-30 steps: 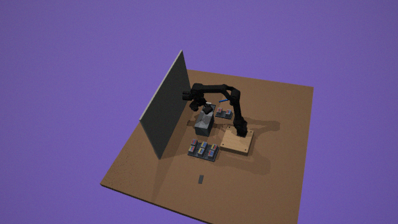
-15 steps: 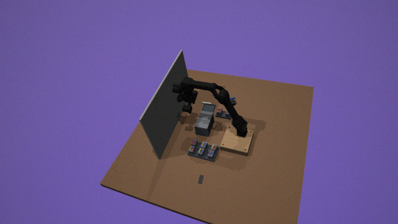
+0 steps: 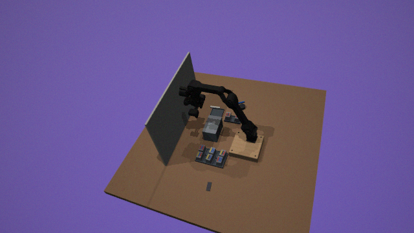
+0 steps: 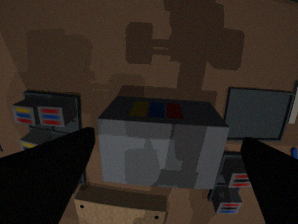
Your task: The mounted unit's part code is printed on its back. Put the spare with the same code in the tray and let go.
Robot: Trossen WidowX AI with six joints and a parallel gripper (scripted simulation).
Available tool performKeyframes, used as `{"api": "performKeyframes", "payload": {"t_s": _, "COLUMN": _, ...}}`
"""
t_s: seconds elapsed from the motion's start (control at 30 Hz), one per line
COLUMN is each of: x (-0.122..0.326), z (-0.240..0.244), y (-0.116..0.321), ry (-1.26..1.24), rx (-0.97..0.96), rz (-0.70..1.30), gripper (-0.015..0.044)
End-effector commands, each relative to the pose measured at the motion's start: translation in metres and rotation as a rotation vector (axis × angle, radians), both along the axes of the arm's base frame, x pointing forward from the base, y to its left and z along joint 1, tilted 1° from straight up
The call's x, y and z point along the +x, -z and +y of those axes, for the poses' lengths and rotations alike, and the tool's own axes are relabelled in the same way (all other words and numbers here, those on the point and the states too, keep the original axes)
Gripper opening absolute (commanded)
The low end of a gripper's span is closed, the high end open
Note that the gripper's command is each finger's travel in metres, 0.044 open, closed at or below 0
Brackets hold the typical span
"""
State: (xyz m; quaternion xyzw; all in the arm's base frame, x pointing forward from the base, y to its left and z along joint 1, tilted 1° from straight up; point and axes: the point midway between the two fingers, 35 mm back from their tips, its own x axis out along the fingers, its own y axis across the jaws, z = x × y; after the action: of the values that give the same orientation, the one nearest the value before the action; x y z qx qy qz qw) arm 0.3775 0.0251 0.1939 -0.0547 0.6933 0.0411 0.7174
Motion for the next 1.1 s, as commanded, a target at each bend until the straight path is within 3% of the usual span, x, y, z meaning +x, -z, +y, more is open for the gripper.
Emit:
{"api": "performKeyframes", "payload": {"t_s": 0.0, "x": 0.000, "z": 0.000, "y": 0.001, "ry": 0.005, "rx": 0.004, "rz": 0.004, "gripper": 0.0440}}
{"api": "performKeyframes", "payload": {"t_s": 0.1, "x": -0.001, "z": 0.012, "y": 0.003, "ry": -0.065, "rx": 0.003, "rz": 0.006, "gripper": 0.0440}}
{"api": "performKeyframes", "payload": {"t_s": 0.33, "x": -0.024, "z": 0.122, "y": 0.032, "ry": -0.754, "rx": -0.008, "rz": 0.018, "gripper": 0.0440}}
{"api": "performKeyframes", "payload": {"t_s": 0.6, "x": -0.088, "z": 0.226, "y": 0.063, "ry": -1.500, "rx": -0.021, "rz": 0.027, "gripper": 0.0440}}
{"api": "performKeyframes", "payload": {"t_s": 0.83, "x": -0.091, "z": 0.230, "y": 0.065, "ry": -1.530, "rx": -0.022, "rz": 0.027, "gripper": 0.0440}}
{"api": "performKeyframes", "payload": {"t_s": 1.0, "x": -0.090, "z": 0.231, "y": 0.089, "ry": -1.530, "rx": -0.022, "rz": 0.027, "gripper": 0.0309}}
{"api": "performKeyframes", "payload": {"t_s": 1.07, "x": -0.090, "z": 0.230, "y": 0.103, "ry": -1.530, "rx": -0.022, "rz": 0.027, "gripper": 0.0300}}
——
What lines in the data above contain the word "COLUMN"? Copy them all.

*ANSWER BELOW*
Available tool performKeyframes, used as `{"api": "performKeyframes", "payload": {"t_s": _, "COLUMN": _, ...}}`
COLUMN is each of: x (-0.122..0.326), z (-0.240..0.244), y (-0.116..0.321), ry (-1.26..1.24), rx (-0.97..0.96), rz (-0.70..1.30), gripper (-0.015..0.044)

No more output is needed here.